[PROBLEM DESCRIPTION] Copy each line of the records that includes "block".

-- INPUT DATA follows --

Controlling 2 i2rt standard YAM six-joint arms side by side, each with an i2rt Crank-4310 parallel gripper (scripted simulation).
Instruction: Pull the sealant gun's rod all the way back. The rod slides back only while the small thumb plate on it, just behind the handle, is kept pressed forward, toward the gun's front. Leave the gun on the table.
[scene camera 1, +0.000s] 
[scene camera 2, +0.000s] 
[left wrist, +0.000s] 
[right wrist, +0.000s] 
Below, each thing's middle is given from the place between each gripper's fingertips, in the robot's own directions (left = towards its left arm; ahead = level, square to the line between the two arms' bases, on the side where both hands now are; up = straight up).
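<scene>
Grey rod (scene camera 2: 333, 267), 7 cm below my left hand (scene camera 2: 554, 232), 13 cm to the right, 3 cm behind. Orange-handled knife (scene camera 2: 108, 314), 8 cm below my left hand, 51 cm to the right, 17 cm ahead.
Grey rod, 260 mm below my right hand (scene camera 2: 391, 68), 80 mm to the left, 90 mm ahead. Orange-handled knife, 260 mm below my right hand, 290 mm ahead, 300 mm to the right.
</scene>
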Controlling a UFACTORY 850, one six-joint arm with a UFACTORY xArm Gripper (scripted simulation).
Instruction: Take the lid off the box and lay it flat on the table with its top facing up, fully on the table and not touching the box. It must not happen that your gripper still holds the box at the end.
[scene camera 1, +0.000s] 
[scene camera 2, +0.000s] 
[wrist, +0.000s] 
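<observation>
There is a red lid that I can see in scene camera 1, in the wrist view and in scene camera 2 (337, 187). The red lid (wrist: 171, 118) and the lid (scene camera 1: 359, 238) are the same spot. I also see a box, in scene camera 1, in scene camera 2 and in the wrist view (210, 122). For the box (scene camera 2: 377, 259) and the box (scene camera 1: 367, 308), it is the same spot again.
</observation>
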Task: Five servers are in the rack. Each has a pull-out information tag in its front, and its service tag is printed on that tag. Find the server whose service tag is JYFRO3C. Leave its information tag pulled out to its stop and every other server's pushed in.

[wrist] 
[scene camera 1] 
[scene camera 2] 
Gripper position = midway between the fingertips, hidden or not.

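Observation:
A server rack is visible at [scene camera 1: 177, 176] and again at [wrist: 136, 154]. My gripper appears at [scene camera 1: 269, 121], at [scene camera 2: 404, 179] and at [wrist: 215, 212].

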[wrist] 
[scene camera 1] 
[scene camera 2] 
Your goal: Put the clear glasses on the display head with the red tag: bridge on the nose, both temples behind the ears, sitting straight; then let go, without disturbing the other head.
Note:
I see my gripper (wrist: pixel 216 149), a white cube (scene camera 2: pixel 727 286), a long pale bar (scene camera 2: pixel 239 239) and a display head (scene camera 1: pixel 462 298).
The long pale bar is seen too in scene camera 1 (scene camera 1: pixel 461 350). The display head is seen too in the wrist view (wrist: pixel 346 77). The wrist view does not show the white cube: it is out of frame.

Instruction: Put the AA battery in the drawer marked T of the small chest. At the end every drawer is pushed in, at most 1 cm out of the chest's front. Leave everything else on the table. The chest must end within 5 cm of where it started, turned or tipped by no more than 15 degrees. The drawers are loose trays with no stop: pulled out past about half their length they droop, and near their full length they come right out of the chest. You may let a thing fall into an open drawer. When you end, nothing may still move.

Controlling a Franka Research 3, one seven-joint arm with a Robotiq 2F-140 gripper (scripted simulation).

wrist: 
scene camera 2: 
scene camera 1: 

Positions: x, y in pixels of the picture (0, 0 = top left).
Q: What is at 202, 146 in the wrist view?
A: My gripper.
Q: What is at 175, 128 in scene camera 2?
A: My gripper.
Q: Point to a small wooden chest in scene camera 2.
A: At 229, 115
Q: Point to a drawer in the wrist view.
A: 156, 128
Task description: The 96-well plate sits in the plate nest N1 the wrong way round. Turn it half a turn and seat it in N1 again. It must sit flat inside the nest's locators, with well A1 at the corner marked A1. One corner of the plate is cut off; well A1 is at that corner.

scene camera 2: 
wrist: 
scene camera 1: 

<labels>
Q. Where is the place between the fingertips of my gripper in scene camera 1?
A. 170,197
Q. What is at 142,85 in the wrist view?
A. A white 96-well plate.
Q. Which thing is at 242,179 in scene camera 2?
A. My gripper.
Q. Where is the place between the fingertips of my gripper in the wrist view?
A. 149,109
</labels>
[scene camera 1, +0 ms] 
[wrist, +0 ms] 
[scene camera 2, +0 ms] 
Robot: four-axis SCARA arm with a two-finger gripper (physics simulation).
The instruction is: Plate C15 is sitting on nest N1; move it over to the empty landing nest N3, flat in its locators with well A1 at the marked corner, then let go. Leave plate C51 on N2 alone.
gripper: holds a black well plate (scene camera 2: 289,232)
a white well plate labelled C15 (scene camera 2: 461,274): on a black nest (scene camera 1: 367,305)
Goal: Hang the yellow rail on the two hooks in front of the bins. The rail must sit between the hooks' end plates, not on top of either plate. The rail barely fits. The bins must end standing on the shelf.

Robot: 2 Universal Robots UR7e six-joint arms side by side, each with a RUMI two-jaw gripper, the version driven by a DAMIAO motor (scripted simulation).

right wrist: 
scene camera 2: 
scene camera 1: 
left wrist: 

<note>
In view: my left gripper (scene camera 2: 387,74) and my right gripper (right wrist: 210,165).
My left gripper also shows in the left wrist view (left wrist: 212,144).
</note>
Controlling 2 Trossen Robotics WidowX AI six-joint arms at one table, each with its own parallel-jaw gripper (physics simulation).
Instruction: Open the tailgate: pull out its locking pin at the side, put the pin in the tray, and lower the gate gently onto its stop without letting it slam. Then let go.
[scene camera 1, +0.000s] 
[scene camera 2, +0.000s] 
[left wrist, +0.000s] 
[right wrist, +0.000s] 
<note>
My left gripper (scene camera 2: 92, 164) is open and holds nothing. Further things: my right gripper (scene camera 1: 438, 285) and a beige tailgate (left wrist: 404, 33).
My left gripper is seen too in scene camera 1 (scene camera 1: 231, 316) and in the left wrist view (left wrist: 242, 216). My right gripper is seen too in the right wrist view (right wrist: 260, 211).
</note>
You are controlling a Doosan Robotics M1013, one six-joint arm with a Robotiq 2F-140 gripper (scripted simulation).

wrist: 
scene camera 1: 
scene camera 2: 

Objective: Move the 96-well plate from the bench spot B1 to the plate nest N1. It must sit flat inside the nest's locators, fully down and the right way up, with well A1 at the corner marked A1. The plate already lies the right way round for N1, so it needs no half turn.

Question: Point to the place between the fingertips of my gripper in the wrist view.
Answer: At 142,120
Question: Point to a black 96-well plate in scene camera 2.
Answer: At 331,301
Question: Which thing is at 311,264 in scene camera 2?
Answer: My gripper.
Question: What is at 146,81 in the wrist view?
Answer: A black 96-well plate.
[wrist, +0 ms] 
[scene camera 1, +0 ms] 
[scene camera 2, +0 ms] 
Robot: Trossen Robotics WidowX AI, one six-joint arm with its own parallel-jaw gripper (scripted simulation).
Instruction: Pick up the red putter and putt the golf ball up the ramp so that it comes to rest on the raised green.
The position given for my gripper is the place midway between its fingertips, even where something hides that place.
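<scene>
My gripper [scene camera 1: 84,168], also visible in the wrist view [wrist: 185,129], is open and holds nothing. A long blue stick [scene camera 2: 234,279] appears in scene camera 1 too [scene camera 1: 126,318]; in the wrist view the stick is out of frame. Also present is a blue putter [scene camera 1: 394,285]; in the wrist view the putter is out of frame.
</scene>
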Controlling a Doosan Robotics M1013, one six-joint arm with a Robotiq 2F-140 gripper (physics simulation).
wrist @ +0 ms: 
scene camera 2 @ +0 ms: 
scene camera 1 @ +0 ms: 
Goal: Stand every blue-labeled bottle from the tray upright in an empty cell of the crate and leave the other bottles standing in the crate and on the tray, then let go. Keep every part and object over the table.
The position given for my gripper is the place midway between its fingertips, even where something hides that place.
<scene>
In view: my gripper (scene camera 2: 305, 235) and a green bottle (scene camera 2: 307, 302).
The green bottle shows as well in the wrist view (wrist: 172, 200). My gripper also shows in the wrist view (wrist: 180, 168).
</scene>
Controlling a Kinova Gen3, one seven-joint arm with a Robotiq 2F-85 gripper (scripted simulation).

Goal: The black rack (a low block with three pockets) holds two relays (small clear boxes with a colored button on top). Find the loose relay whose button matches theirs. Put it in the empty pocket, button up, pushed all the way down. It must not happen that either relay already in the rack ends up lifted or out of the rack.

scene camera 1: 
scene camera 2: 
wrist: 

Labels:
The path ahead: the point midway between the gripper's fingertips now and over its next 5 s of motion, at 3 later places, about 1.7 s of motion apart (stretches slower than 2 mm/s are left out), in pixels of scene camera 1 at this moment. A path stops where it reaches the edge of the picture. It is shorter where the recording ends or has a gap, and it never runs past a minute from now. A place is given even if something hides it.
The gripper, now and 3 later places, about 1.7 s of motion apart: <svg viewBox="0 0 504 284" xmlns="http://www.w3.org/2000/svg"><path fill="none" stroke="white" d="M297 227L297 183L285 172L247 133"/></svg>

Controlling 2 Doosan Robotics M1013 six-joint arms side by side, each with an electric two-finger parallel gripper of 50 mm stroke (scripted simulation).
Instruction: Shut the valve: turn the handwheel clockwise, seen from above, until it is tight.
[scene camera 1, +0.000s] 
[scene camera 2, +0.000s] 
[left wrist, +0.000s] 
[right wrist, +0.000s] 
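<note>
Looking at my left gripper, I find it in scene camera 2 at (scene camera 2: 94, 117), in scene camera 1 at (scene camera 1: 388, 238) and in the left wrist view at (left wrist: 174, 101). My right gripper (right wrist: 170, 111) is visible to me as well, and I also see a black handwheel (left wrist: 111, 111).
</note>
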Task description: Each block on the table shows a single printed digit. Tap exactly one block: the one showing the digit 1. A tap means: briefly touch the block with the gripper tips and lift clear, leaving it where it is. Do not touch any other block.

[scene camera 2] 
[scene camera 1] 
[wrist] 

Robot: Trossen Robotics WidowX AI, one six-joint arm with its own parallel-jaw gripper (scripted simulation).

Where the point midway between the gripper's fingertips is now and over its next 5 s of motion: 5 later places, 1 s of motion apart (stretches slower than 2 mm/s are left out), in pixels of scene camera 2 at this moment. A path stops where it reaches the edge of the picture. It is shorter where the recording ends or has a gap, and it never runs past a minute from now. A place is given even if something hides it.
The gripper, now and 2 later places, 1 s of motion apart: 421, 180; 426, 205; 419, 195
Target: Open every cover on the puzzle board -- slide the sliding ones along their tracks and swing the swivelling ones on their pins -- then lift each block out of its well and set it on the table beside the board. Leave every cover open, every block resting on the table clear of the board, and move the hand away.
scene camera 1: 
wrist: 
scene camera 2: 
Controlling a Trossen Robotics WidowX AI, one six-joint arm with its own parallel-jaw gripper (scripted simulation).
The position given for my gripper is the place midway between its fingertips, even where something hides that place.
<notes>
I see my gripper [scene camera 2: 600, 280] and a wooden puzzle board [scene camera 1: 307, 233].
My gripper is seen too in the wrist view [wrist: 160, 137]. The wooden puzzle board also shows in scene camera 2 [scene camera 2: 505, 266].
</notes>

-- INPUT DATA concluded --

[OUTPUT]
Goal: The black rack (a low block with three pockets) holds two relays (small clear boxes with a colored button on top). Find the loose relay whose button matches theirs. Put it in the empty pocket, button up, pushed all the way down. It must not happen that either relay already in the rack ends up lifted or out of the rack.
Task description: Each block on the table shows a single printed digit. Tap exactly one block: the one showing the digit 1. A tap means: briefly touch the block with the gripper tips and lift clear, leaving it where it is. Do not touch any other block.
Target: Open every cover on the puzzle board -- slide the sliding ones along their tracks and swing the swivelling ones on their pins -- then lift each block out of its well and set it on the table beside the board. Leave every cover open, every block resting on the table clear of the board, and move the hand away.

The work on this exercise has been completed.